The Knicks could use a shooter who can come through and balance the floor. Quickley offers just that. The question will be: Can he find another skill that will allow him to stay on the floor and maximize that shooting?

If the answer to that is no, it will come off as a highly suspect reach at no. 25 at the NBA Draft.

Where do we go from here?

After an up-and-down draft day, the Knicks sit with the same needs, unaddressed, as they enter free agency on Friday. Now, the Knicks have an even bigger logjam at power forward with Julius Randle and Obi Toppin now patrolling the position. The defense remains an issue, the shooting is still a question mark, and if the Knicks can’t move Randle, they might’ve drafted a backup with the eighth overall pick. 

Point guard remains a need for the Knicks, ideally, someone who can assist in running the offense, while also providing floor spacing for the Knicks big men.
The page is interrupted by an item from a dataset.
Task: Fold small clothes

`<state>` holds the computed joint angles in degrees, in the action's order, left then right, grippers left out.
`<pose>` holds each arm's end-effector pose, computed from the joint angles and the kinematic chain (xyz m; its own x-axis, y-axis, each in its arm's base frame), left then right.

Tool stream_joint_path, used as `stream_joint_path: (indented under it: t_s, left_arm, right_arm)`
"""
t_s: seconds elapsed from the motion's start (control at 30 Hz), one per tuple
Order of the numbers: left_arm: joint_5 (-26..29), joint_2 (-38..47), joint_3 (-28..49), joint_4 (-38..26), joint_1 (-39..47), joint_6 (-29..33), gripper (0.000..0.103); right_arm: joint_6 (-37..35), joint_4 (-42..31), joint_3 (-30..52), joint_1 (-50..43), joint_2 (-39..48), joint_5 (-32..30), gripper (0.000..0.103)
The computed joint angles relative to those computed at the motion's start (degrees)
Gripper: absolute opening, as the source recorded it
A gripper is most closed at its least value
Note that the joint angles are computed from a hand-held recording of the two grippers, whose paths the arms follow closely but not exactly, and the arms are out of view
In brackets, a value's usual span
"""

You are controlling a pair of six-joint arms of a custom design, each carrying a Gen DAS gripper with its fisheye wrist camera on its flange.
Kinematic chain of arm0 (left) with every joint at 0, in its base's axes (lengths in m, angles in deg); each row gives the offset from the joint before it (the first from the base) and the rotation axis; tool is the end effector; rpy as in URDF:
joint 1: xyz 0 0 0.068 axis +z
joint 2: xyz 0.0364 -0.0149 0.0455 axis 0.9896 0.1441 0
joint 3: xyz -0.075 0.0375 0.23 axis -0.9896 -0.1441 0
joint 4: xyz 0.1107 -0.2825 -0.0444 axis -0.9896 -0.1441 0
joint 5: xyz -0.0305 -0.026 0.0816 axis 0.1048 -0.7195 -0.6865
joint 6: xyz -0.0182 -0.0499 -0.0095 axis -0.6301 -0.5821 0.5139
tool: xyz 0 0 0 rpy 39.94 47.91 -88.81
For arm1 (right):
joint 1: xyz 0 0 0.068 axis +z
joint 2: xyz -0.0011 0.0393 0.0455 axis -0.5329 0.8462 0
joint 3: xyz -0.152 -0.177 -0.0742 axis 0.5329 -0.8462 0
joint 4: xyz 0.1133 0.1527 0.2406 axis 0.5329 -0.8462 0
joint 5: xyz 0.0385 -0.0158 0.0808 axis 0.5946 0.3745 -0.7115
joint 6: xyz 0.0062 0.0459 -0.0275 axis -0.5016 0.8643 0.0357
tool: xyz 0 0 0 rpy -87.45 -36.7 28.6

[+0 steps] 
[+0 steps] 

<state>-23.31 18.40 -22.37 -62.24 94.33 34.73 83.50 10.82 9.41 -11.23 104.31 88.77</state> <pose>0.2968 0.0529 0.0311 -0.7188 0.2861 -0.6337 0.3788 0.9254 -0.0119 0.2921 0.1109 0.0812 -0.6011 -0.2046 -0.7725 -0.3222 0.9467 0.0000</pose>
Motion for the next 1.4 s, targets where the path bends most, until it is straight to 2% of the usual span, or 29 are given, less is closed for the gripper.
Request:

Fred VanVleet remains the top target for New York and after this draft, the move of pushing financial chips in to acquire the Raptors guard makes even more sense. A Russell Westbrook trade also looms and after Houston’s recent movement, it certainly seems like the Rockets are going to blow up the roster. 

After selecting zero wing players, the Knicks should look into both the free agent market and the trade market to satisfy their wing depth. Joe Harris would be an ideal shooter alongside R.J. Barrett, but the class dries up quickly after that. After a failed trade to the Milwaukee Bucks, New York would be wise to place an offer, or even do a sign-and-trade with Sacramento for Bogdan Bogdanović. 

Another offer-sheet target—Minnesota’s Malik Beasley. The Timberwolves added Anthony Edwards with the first overall pick, added Ricky Rubio during the draft, and already have last year’s sixth overall pick, Jarrett Culver, on the roster. Amidst all of their roster turnover, throwing a hypothetical offer sheet worth four-year, $58 million wouldn’t be the worst move in New York Knicks history.  

Regardless of what you think of the selections of Obi Toppin and Immanuel Quickley, the picks were made and done with. New York did their scouting and came to the determination that these were two players that had to be added to the roster. Now, it’s up to New York to help them get to where they need to be as players. 

The disappointing part is that the Knicks came in with three picks in the top 40 of the draft and came away with zero needs filled. Both players should be able to play right away, but the job is not finished. With a significant amount of cap space, the Knicks will look to rebound with a strong free agency class to put a bow on the offseason before the games start on December 22nd.